**DIRECTIONS:** For any picture in the lines below, please leave it out and copy the rest exactly.

**DATA SECTION:**
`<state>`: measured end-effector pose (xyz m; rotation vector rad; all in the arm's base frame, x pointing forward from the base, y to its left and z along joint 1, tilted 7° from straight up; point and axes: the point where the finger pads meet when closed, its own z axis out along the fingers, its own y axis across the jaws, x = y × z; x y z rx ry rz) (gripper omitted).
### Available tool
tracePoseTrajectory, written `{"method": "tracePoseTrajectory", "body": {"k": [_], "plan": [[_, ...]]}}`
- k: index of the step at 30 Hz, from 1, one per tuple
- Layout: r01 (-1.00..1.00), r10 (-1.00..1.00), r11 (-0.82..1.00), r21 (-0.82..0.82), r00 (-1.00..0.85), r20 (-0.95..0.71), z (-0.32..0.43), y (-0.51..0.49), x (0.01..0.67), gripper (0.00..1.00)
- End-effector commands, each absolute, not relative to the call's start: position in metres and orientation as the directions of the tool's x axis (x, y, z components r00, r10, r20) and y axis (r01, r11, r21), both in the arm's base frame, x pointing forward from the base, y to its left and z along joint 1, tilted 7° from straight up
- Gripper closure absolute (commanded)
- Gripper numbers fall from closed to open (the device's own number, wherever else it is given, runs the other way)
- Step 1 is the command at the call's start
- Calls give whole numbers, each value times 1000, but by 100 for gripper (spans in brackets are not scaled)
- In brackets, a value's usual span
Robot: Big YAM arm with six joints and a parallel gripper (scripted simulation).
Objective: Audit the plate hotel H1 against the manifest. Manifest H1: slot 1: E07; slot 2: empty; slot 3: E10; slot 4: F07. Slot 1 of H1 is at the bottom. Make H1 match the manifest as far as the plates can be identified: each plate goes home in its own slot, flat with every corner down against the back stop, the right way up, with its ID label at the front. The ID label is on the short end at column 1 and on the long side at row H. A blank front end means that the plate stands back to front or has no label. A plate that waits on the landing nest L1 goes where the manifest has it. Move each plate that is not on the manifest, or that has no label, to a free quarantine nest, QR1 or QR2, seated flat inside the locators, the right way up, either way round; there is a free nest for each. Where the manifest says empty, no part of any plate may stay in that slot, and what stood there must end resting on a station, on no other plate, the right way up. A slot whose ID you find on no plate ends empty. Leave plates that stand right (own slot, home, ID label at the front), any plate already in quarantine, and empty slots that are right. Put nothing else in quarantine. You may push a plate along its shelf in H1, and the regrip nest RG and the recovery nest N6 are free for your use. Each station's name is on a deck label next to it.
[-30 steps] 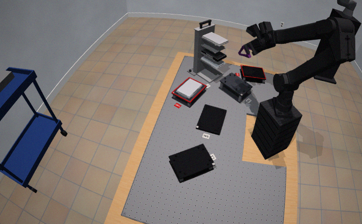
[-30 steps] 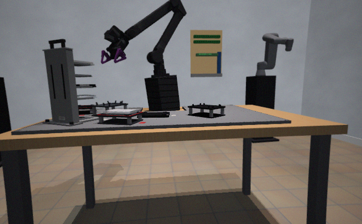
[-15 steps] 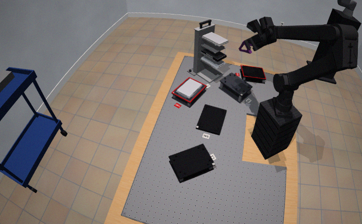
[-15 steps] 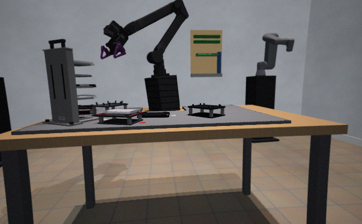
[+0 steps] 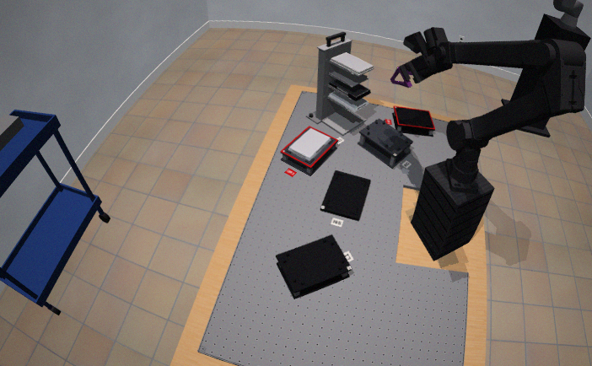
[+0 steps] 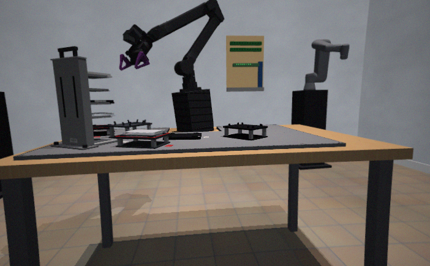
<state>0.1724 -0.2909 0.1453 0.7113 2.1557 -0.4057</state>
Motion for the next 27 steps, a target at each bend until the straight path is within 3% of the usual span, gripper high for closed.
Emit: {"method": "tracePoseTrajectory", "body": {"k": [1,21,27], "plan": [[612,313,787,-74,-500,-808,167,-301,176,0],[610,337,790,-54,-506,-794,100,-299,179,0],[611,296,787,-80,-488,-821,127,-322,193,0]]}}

**THE COMPLETED TASK:**
`<state>`: measured end-effector pose (xyz m; rotation vector rad; all in the arm's base frame, x pointing forward from the base, y to its left and z along joint 1, tilted 7° from straight up; point and axes: the point where the finger pads meet when closed, its own z axis out along the fingers, its own y axis across the jaws, x = y × z; x y z rx ry rz) (gripper omitted).
### Available tool
tracePoseTrajectory, written `{"method": "tracePoseTrajectory", "body": {"k": [_], "plan": [[_, ...]]}}`
- k: index of the step at 30 Hz, from 1, one per tuple
- Layout: r01 (-1.00..1.00), r10 (-1.00..1.00), r11 (-0.82..1.00), r21 (-0.82..0.82), r00 (-1.00..0.85), r20 (-0.95..0.71), z (-0.32..0.43), y (-0.51..0.49), x (0.01..0.67), gripper (0.00..1.00)
- End-effector commands, each absolute, not relative to the call's start: position in metres and orientation as the directions of the tool's x axis (x, y, z components r00, r10, r20) and y axis (r01, r11, r21), both in the arm's base frame, x pointing forward from the base, y to its left and z along joint 1, tilted 7° from straight up
- Gripper closure absolute (commanded)
- Gripper numbers fall from closed to open (the device's own number, wherever else it is given, runs the other way)
- Step 1 is the command at the call's start
- Calls give whole numbers, each value times 1000, but by 100 for gripper (spans in brackets are not scaled)
- In brackets, a value's usual span
Robot: Big YAM arm with six joints and a parallel gripper (scripted simulation).
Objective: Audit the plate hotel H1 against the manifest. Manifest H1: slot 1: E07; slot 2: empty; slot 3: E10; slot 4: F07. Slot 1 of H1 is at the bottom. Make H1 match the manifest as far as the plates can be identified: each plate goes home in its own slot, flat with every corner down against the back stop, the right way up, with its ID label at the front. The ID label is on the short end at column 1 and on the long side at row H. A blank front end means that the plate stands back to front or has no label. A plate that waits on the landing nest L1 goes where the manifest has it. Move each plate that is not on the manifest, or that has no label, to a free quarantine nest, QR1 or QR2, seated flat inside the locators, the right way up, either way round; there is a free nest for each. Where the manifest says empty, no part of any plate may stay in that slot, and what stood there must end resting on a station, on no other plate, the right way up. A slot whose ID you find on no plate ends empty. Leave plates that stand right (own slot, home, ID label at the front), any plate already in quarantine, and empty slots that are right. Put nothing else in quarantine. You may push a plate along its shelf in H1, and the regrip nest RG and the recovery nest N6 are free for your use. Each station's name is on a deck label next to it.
[-30 steps] 
[-30 steps] 
[-15 steps] 
[-15 steps] 
[+0 steps] 
[+0 steps] 
<state>0.1724 -0.2909 0.1453 0.7113 2.1557 -0.4057</state>
Motion for the next 27 steps, a target at each bend until the straight path is within 3% of the usual span, gripper high for closed.
Emit: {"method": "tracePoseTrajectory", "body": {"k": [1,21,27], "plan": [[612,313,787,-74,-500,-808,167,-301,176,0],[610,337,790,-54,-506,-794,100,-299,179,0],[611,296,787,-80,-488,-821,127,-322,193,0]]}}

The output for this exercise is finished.